Looking ahead, the financial outlook for the IDX Composite remains largely positive, albeit with nuanced considerations. The anticipated continuation of accommodative monetary policies within Indonesia, coupled with prudent fiscal management, is expected to foster a favorable investment environment. Sectors poised for significant growth include digital economy players, renewable energy companies, and those benefiting from the commodity upswing. Corporate earnings are projected to maintain their upward trajectory, driven by continued domestic demand and potential improvements in global trade dynamics. The government's focus on downstreaming of natural resources and the development of the electric vehicle ecosystem also present compelling long-term growth narratives for various listed entities, which will undoubtedly influence the broader index performance.

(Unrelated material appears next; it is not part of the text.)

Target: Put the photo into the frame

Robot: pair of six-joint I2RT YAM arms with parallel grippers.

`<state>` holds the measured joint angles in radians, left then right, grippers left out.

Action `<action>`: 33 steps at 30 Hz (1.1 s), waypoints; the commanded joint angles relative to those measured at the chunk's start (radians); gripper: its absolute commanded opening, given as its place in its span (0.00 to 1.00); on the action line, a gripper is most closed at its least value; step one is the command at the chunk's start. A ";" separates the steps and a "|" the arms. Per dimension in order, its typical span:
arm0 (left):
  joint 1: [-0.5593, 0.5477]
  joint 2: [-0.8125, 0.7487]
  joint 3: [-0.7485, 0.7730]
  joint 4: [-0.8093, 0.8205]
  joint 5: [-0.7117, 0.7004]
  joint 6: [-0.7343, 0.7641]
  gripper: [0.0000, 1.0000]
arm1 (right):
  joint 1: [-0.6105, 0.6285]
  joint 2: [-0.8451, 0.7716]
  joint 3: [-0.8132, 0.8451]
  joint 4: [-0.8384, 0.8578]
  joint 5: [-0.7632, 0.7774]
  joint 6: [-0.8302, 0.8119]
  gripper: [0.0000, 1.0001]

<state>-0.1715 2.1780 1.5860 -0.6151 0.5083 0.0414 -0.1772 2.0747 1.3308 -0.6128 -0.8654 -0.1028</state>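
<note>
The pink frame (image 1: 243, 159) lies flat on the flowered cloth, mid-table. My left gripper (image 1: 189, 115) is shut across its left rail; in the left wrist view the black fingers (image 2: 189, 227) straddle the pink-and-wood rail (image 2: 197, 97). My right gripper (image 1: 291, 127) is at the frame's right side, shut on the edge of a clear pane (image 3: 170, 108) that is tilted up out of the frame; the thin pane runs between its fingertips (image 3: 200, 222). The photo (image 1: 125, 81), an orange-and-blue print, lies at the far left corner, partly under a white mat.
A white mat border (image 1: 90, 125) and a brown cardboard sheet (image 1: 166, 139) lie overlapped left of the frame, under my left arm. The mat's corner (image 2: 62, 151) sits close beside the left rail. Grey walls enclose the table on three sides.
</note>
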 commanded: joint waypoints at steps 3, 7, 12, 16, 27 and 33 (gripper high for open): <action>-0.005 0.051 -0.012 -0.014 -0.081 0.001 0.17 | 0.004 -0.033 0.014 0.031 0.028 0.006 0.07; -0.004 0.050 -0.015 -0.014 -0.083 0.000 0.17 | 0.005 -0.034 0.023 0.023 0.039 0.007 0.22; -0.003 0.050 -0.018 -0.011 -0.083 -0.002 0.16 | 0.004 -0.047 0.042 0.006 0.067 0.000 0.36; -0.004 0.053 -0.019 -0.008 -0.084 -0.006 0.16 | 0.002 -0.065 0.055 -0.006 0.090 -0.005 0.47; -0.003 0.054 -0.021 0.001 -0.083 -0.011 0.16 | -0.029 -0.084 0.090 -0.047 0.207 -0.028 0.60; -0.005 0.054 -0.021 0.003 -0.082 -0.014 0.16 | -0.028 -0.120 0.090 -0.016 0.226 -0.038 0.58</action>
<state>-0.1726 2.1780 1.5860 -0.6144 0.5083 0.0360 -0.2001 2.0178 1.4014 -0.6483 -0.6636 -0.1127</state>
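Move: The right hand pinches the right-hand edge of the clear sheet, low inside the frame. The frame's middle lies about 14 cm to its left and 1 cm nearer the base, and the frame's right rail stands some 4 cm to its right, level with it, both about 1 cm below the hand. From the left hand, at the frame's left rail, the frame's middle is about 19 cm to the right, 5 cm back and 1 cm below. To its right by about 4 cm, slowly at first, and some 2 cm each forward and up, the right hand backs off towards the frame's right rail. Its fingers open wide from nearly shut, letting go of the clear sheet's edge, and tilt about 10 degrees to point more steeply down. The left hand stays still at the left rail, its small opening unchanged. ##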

However, the IDX Composite is not without its inherent risks and potential challenges. Geopolitical tensions globally could disrupt supply chains and dampen investor sentiment, impacting trade volumes and commodity prices. A sharper-than-anticipated slowdown in the global economy, or persistent high inflation leading to more aggressive monetary tightening by major central banks, could trigger capital outflows from emerging markets, including Indonesia. Domestically, any policy uncertainties or delays in the implementation of promised structural reforms could erode investor confidence. Furthermore, increased competition and regulatory shifts within specific sectors could present challenges for individual companies, thereby influencing their contribution to the index. The potential for unforeseen domestic events, such as natural disasters or political instability, also remains a factor to monitor.

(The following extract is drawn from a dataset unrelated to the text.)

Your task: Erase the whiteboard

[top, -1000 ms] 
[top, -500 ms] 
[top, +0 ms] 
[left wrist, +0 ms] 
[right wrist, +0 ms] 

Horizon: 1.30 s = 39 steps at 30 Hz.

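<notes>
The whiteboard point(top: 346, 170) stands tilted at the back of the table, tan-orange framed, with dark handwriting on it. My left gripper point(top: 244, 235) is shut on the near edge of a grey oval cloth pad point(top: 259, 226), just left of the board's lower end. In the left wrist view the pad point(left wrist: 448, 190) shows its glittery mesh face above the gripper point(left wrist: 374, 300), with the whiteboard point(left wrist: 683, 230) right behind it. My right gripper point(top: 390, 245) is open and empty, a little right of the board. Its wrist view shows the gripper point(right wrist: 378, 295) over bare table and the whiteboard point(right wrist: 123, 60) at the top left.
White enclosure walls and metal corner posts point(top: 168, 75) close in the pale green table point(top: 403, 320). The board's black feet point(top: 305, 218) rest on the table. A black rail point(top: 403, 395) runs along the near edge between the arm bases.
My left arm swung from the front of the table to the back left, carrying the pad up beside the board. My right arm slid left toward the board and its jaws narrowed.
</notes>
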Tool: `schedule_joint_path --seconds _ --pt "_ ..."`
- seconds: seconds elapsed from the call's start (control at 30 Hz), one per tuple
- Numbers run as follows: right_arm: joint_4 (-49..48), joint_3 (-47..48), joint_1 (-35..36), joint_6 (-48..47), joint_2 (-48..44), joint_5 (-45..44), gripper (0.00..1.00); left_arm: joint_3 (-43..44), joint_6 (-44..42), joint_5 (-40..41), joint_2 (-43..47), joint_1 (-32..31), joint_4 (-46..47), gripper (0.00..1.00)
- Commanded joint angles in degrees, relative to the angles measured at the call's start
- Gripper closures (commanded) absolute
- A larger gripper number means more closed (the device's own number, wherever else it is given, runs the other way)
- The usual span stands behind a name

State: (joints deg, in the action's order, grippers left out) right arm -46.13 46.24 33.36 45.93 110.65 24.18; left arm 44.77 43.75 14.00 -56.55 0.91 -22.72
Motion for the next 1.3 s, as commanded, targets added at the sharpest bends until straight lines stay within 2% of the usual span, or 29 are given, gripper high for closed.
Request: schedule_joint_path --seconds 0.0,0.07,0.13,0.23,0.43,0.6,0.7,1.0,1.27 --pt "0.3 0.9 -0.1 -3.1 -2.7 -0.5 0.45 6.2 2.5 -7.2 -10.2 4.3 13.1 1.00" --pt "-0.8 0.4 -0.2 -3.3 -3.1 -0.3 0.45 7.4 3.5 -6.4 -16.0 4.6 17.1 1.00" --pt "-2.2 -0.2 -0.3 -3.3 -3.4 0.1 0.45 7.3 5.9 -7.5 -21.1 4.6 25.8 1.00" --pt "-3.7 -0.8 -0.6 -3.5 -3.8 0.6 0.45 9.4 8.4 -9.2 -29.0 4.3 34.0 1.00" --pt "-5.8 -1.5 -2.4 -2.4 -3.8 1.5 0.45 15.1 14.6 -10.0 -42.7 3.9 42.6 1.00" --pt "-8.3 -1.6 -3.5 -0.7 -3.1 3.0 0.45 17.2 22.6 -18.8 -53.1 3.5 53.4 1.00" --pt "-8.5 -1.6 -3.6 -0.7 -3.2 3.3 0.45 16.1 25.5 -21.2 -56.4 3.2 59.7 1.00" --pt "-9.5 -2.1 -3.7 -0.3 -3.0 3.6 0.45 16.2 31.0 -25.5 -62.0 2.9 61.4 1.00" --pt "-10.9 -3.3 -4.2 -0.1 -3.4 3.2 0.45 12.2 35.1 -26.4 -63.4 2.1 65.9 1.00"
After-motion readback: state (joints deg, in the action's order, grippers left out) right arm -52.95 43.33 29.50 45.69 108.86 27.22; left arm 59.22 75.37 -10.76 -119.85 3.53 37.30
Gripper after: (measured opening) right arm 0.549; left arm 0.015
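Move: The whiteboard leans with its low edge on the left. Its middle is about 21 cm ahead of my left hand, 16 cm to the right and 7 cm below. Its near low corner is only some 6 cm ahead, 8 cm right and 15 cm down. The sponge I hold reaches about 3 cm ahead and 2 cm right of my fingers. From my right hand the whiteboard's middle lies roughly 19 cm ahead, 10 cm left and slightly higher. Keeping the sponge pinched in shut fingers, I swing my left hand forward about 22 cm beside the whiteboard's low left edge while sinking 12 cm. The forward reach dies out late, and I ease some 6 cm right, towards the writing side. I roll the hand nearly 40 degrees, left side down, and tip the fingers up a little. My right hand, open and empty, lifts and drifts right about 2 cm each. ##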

The forecast for the IDX Composite index, based on current trends and anticipated economic conditions, leans towards a positive trajectory. We anticipate continued upward momentum, supported by robust domestic demand and a gradually improving global economic outlook. The government's proactive economic agenda and the inherent growth potential of the Indonesian economy are key drivers for this optimistic outlook. The primary risks to this positive prediction include a prolonged global economic downturn, significant disruptions to international trade, and a sudden reversal in capital flows driven by external monetary policy shifts. Any significant domestic policy missteps or an escalation of geopolitical conflicts could also pose substantial downside risks to the IDX Composite's performance.



Rating Short-Term Long-Term Senior
OutlookB3Baa2
Income StatementBa2Baa2
Balance SheetB1Ba1
Leverage RatiosCBaa2
Cash FlowCaa2B2
Rates of Return and ProfitabilityCaa2Baa2

*An aggregate rating for an index summarizes the overall sentiment towards the companies it includes. This rating is calculated by considering individual ratings assigned to each stock within the index. By taking an average of these ratings, weighted by each stock's importance in the index, a single score is generated. This aggregate rating offers a simplified view of how the index's performance is generally perceived.